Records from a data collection

=== Section Start ===

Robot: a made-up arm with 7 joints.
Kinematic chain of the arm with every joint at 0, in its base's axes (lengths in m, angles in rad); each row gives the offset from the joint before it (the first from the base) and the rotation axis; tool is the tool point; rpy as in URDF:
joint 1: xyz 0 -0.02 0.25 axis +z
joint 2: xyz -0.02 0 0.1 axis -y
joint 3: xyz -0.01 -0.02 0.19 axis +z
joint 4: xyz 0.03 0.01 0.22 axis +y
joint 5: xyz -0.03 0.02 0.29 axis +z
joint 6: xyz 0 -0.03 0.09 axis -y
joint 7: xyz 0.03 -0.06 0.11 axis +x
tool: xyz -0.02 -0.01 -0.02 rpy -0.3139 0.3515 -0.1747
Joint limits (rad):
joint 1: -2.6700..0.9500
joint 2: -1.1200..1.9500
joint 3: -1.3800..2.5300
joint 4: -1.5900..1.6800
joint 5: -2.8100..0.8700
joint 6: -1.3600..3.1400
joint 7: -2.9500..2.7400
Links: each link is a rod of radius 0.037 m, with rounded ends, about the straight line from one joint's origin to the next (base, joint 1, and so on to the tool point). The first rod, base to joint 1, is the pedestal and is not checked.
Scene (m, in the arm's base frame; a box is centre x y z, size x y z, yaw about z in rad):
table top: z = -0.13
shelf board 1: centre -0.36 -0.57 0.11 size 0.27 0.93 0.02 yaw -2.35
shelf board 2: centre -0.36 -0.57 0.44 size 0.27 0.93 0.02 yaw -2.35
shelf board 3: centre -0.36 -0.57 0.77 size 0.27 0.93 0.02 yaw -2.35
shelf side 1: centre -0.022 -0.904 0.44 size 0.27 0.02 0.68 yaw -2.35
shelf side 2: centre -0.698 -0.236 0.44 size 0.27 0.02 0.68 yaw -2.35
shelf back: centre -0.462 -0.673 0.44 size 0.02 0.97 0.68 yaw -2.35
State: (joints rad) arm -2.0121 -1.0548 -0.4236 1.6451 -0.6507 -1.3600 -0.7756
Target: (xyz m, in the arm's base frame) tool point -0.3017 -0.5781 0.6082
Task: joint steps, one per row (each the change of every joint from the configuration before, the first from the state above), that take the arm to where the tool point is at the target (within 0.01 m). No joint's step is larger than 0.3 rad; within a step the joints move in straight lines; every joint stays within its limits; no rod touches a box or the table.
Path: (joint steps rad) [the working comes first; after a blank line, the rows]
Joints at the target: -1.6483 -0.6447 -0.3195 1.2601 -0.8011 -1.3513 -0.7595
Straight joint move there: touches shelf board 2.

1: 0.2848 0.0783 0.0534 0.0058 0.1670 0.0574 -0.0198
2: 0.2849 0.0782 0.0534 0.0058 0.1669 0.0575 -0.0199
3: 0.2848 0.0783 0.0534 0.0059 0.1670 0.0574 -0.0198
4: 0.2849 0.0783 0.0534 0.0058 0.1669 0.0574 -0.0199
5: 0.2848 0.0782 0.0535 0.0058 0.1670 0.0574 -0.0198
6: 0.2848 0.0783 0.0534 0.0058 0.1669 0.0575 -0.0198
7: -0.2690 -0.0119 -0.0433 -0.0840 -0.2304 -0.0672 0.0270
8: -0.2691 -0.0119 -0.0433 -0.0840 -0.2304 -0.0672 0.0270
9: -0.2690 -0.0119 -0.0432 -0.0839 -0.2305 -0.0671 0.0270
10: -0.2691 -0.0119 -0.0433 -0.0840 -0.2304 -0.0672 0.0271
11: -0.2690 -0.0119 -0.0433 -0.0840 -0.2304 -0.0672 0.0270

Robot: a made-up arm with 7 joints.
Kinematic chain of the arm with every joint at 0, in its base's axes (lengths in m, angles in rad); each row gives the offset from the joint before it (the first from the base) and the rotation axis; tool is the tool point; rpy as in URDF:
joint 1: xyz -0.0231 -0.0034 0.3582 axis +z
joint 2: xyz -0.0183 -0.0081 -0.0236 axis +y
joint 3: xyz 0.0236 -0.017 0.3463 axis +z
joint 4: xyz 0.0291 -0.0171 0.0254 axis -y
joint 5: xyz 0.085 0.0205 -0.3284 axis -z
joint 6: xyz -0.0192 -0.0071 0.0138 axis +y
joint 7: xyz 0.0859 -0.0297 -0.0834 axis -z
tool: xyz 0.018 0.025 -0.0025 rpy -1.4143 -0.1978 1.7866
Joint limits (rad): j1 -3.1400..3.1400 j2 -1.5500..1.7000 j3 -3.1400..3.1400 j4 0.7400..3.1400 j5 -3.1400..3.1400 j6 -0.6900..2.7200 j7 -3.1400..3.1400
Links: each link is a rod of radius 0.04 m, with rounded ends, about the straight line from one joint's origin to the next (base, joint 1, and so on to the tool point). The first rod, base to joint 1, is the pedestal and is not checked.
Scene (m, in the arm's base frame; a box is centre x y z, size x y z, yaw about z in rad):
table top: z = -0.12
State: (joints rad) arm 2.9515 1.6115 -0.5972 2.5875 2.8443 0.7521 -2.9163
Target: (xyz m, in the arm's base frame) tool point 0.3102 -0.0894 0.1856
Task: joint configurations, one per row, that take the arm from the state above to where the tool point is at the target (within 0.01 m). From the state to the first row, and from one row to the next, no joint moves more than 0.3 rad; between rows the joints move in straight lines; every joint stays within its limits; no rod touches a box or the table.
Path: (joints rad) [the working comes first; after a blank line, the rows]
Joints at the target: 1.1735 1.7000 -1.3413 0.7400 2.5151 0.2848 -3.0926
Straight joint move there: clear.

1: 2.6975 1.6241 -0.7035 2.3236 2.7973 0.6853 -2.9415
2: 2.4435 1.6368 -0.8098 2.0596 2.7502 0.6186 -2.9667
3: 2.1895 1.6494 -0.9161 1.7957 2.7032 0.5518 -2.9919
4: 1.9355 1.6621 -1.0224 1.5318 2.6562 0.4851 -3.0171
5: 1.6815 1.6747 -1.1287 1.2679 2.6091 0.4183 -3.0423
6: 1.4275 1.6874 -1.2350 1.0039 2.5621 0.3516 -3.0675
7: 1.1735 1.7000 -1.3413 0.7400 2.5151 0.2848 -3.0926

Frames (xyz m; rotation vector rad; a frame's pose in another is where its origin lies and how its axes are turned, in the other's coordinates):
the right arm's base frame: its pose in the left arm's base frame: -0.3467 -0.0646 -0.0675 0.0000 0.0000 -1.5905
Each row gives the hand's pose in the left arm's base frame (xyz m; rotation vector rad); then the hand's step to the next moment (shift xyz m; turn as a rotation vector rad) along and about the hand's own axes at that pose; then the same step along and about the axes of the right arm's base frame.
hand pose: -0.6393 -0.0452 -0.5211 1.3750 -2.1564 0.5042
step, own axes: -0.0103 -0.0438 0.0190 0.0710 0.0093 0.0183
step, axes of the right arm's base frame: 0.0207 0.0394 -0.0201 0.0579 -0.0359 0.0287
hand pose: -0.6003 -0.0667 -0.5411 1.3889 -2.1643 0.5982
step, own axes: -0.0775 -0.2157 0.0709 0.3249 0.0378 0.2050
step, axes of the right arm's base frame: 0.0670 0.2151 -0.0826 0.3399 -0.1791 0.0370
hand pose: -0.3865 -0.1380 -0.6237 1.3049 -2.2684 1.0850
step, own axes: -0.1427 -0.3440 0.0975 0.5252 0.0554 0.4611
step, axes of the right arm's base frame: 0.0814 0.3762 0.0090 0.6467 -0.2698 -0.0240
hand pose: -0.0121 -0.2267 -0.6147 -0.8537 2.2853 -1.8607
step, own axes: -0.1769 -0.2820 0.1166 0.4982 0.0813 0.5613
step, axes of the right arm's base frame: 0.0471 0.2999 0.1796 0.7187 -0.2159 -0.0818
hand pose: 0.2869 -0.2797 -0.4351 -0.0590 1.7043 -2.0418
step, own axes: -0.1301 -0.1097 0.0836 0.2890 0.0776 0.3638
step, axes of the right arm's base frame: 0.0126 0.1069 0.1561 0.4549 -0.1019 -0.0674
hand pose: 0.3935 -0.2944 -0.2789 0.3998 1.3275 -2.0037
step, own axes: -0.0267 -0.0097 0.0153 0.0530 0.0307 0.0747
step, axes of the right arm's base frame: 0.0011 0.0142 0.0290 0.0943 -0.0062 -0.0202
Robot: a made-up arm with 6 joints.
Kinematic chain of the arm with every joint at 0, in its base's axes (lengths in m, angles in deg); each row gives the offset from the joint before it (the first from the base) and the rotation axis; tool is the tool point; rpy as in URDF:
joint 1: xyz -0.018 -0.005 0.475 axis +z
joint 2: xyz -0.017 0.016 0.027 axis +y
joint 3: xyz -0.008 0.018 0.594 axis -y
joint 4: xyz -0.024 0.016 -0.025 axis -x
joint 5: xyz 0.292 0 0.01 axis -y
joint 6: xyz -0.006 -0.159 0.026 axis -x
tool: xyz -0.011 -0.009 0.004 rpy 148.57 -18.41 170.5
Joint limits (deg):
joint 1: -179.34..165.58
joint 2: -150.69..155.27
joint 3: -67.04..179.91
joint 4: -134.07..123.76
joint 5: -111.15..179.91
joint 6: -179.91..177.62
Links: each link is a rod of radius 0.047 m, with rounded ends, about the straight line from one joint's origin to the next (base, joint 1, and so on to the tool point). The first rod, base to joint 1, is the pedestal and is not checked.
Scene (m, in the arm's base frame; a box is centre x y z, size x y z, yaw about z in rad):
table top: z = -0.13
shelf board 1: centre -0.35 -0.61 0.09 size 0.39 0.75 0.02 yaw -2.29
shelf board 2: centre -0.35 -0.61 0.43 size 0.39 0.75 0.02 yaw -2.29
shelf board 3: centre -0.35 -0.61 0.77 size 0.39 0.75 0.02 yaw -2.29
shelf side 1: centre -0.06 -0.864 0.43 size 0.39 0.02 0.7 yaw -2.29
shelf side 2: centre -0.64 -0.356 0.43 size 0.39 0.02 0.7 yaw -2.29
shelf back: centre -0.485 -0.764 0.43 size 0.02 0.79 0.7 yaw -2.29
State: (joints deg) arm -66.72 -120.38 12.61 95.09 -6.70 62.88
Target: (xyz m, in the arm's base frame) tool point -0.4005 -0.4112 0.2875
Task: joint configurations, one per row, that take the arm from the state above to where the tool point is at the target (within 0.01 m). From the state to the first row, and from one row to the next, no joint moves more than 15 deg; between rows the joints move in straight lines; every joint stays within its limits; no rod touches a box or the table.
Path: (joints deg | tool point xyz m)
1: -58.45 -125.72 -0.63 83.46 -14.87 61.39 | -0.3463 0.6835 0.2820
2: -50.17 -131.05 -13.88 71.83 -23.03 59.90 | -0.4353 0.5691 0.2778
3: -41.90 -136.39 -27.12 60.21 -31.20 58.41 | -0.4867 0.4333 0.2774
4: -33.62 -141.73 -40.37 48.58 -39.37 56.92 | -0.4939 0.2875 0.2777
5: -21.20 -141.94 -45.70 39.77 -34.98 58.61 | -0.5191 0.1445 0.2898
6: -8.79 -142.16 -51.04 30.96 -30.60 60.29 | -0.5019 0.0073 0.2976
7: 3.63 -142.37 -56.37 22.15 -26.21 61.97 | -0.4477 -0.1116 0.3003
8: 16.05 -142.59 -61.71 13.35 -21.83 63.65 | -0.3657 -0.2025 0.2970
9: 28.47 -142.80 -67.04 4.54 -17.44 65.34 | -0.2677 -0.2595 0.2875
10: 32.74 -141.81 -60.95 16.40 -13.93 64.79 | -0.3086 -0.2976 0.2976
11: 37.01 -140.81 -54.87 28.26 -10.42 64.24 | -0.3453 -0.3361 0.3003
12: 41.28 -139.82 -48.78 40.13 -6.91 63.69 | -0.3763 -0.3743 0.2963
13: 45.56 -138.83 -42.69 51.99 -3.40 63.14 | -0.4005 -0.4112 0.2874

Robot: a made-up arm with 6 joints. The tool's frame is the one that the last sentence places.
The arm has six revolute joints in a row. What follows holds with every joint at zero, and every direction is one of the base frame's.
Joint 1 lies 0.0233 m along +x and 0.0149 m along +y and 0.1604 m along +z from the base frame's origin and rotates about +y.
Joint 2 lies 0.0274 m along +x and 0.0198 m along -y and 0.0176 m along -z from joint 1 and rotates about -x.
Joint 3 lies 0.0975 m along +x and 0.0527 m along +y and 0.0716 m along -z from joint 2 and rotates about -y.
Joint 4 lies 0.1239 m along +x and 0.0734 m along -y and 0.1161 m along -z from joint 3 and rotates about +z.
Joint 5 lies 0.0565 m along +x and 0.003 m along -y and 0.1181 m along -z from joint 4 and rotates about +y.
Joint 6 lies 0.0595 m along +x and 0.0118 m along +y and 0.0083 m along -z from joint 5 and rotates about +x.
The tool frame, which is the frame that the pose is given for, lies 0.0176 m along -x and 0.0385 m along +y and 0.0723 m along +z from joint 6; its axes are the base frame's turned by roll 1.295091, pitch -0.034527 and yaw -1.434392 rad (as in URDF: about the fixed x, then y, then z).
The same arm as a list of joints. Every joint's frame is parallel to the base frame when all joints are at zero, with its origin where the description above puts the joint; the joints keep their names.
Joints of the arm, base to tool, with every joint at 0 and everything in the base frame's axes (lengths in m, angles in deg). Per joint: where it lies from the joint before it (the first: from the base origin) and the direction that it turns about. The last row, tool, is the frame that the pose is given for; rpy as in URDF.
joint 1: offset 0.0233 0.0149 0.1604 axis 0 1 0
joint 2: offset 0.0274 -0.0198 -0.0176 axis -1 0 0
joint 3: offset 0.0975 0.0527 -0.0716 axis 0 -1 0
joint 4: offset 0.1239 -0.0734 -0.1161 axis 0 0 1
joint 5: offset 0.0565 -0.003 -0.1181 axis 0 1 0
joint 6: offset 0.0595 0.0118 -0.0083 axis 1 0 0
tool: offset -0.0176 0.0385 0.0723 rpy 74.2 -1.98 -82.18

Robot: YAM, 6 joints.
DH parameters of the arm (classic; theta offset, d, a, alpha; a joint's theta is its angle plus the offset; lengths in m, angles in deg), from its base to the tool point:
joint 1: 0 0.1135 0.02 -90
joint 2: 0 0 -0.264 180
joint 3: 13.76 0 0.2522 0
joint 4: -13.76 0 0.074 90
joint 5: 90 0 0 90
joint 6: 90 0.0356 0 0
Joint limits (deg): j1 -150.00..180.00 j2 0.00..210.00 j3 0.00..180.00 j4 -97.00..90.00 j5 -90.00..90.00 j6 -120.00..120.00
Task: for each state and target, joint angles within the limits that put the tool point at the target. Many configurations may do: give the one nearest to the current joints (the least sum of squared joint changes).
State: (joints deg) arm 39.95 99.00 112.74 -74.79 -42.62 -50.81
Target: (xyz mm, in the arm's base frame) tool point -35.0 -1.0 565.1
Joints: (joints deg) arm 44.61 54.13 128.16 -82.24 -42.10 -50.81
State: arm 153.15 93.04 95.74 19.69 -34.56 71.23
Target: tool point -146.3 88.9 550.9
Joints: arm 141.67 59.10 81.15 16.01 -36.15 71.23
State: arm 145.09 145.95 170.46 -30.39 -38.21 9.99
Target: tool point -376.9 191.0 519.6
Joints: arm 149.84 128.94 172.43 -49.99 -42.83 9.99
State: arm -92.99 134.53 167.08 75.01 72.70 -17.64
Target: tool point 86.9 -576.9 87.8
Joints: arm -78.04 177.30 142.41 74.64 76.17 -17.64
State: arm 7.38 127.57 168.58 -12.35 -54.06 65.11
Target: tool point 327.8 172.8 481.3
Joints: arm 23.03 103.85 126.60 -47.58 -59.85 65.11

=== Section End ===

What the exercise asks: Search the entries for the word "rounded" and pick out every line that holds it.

Answer below:
Links: each link is a rod of radius 0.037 m, with rounded ends, about the straight line from one joint's origin to the next (base, joint 1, and so on to the tool point). The first rod, base to joint 1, is the pedestal and is not checked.
Links: each link is a rod of radius 0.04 m, with rounded ends, about the straight line from one joint's origin to the next (base, joint 1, and so on to the tool point). The first rod, base to joint 1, is the pedestal and is not checked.
Links: each link is a rod of radius 0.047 m, with rounded ends, about the straight line from one joint's origin to the next (base, joint 1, and so on to the tool point). The first rod, base to joint 1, is the pedestal and is not checked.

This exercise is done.